Der Römerbrief Kap. 11 Vers 30-34
Zusammenhänge des Heilsgeschehens – Die Verstocktheit der Juden wurde zum Segen der Heiden
Die Geschichte der Juden und Heiden entspricht sich in den entscheidenden Punkten. Bei beiden folgt auf eine Zeit des Ungehorsams gegen Gott eine Zeit göttlichen Erbarmens. Die Entwicklung vollzieht sich aber nicht in zwei Parallelen, die sich nicht berühren, vielmehr besteht nach dem ewigen Heilsratschluss Gottes zwischen dem Ungehorsam der Heidenwelt und der Treulosigkeit der Juden einerseits und zwischen der Berufung der Heiden zur Kirche und der Wiederbegnadigung Israels am Ende der Zeiten anderseits eine Wechselbeziehung wie zwischen Ursache und Wirkung.
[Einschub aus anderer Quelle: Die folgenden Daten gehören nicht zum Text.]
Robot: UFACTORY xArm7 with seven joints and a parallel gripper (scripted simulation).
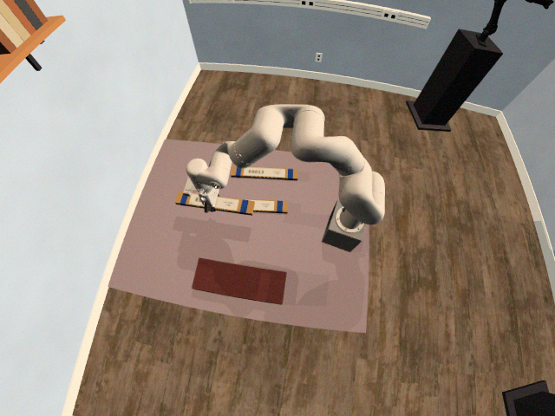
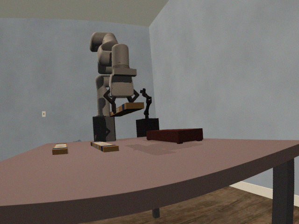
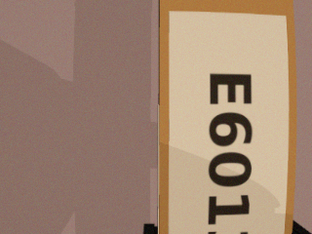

Schon zur Zeit Abrahams war die Welt um ihn zum Götzendienst abgefallen; sie hatte in selbst verschuldeter Verblendung den einen wahren Gott abgelehnt und gehorchte nicht mehr dem natürlichen Sittengesetz, das derselbe Gott in ihre Seele eingeschrieben hatte. Darum zog er seine Hand von den Heiden zurück, dass sie in einen Abgrund der Verkommenheit stürzten, aus dem keine menschliche Macht sie mehr retten konnte. Seine Liebe wandte er nun den Nachkommen der Patriarchen zu, um sich aus ihnen sein Volk zu bilden. Aber auch Israel wurde ungehorsam; es brach treulos den Bund, den der Herr mit ihm geschlossen hatte, und verweigerte schließlich dem von ihm verheißenen und gesandten Messias Glaube und Gefolgschaft.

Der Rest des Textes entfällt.